La prochaine série, Mathilde, se portera sur un seul modèle. J’espère ainsi entrer complètement dans la peinture en restant concentrer sur une seule personne.
Le travail technique
Les modèles sont photographiés par un professionnel, je m’assure ainsi de la qualité du grain de la photo et de la peau.
Je transforme en croquis les photos des modèles et je les agrandis.
Par couches fines et transparentes, avec un long temps de séchage entre chaque couche, je place les volumes, les lumières. J’essaie de comprendre comment les volumes se prolongent les uns dans les autres. Puis je dois dépasser ce stade que j’appelle « dessin » pour entrer plus profondément dans la peinture.
A ce moment là je dois décider de la pâte (quels pigments, huile, agglutinant et diluant) pour peindre sur ce fond (la toile, l’enduit et les premières couches de peintures qui forme le « dessin »). La peau n’est pas une couleur mais une matière colorée résultant de plusieurs fines couches de matière.
Avec ma technique propre, j’espère faire advenir la ressemblance au portrait, c'est-à-dire de capter et recréer un regard qui vient de l’intérieur de la peinture et de la personne. Toute la toile devient regard.

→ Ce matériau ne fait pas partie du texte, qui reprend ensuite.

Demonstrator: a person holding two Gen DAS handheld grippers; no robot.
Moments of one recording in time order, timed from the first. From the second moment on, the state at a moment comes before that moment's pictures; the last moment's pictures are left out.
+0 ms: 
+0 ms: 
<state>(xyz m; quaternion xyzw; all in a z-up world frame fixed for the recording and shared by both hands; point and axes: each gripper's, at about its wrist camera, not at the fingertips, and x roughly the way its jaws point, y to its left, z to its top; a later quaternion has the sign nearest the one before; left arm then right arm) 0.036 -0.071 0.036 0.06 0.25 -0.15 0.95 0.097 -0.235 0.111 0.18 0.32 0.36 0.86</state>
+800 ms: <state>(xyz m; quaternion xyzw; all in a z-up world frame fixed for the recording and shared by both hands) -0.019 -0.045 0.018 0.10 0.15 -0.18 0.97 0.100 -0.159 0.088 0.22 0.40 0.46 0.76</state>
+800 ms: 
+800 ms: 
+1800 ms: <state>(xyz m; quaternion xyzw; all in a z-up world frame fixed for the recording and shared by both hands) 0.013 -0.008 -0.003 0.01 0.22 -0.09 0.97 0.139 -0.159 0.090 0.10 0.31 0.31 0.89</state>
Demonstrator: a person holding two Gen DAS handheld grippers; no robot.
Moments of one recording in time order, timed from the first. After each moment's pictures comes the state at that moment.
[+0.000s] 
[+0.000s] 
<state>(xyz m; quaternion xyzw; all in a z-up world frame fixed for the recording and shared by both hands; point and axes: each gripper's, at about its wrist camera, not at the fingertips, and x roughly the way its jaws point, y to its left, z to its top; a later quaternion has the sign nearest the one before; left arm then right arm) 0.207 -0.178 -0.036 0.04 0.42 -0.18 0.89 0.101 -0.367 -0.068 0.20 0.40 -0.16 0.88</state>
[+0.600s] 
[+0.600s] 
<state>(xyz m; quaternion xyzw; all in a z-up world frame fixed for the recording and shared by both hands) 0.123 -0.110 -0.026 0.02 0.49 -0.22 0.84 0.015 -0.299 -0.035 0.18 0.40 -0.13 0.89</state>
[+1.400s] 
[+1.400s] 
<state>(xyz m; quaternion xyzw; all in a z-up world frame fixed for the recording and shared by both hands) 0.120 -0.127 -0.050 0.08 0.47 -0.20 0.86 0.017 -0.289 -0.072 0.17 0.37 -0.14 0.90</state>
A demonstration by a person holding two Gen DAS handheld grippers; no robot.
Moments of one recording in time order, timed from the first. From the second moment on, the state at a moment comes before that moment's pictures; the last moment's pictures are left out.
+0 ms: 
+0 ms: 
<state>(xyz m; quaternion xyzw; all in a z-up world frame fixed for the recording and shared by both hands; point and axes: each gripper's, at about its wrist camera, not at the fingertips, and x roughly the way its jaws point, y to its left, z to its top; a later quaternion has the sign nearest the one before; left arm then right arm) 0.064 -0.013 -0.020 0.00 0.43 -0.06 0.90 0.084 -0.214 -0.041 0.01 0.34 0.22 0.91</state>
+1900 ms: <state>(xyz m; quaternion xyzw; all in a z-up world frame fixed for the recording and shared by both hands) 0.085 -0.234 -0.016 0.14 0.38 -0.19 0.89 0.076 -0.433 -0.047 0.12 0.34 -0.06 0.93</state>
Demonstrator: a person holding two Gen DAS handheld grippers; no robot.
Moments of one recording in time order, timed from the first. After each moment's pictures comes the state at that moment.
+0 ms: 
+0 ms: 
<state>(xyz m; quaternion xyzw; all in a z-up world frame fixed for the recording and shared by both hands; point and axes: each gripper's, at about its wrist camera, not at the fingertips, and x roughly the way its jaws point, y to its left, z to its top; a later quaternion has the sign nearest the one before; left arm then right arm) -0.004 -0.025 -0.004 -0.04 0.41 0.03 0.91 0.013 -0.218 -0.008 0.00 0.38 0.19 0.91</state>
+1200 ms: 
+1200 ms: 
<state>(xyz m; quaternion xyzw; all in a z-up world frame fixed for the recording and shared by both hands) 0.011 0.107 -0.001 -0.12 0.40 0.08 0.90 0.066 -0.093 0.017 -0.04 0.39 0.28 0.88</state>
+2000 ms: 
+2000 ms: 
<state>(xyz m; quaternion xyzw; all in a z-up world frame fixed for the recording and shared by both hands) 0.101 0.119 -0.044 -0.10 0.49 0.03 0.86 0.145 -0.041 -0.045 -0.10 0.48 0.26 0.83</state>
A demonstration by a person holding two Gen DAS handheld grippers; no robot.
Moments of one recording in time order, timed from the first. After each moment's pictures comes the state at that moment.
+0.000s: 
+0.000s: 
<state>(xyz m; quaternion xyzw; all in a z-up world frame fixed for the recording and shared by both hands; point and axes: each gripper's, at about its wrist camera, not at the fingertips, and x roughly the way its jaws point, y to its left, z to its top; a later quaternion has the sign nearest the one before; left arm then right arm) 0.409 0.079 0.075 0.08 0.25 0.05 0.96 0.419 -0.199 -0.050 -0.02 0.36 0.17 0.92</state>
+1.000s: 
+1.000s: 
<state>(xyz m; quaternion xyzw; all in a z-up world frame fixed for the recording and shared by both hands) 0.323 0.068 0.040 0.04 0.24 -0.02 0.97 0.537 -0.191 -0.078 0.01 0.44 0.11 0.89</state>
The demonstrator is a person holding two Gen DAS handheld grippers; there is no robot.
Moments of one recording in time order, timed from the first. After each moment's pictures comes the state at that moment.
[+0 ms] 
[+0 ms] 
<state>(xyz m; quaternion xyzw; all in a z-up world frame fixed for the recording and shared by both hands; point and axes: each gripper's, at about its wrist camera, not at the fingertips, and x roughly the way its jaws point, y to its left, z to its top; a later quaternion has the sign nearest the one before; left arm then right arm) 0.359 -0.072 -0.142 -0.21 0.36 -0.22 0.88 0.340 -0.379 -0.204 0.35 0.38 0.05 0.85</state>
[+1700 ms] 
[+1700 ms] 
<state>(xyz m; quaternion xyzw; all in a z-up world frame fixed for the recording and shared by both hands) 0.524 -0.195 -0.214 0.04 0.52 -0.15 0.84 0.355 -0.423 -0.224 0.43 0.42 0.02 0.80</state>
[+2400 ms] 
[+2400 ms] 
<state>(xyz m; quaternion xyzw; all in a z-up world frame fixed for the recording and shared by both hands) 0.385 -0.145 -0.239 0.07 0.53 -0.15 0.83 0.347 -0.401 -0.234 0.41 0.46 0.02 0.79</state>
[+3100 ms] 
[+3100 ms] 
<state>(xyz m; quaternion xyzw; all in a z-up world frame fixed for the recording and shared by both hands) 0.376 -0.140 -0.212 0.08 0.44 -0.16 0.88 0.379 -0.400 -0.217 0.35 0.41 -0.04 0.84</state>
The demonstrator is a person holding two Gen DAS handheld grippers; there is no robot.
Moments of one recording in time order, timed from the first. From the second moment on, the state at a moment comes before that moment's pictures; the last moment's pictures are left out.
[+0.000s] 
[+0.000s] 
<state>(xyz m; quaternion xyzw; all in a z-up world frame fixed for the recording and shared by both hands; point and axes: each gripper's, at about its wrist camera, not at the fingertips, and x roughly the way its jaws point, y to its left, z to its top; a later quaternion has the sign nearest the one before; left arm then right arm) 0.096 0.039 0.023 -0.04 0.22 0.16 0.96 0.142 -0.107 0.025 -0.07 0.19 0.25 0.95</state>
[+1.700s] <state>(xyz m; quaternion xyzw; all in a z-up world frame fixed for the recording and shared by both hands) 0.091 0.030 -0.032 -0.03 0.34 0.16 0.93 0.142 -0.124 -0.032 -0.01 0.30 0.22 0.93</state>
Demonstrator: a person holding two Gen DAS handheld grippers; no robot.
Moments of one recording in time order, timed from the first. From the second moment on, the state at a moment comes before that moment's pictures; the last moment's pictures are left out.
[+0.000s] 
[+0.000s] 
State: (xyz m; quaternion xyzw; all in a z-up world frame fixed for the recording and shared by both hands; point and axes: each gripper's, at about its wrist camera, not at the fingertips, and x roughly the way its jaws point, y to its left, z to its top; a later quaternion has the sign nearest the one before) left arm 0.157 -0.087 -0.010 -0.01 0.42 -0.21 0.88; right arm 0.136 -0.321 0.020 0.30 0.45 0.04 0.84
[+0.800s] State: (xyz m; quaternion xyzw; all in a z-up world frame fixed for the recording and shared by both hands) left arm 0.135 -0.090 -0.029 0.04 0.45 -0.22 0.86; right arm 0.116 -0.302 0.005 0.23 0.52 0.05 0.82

Il m’est arrivé en voyant un modèle de me dire qu’elle ne se ressemblait pas, que la peinture lui ressemblait plus qu’elle ne se ressemblait elle-même, drôle de sensation… j’avais tellement regardé et essayé de comprendre ce visage, son expression et son regard que la peinture est devenue la réalité et la personne l’image du portrait.